Please write out only the lines from the one containing "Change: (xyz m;" through the last line of the listing. Do not include pictures.
####################
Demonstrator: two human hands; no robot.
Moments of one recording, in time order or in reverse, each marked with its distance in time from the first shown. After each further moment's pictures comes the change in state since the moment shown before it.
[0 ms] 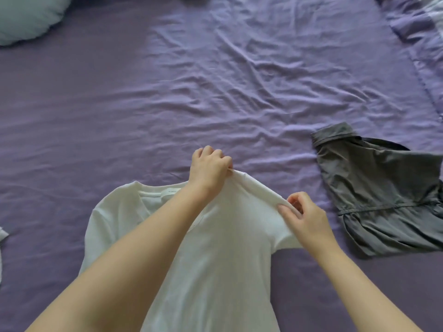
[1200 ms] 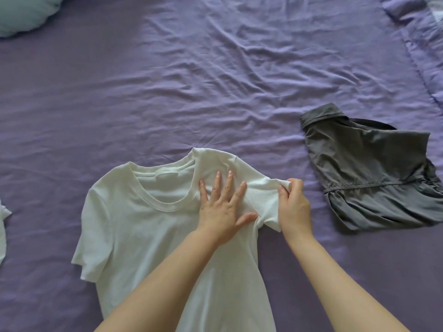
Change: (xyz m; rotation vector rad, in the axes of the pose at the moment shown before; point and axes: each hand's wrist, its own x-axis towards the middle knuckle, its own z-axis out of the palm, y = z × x) left_hand -0.103 0.072 0.065 0.039 -0.245 -0.036; right_hand -0.016 0.014 0.020 0.106 0.153 0.102
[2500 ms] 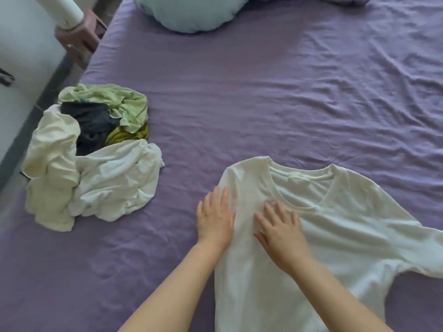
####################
Written response:
Change: (xyz m; rotation vector rad, in the axes of the pose at the moment shown before; point and axes: each hand's wrist, its own x-axis towards the middle knuckle, its own z-axis out of the palm, y = z × x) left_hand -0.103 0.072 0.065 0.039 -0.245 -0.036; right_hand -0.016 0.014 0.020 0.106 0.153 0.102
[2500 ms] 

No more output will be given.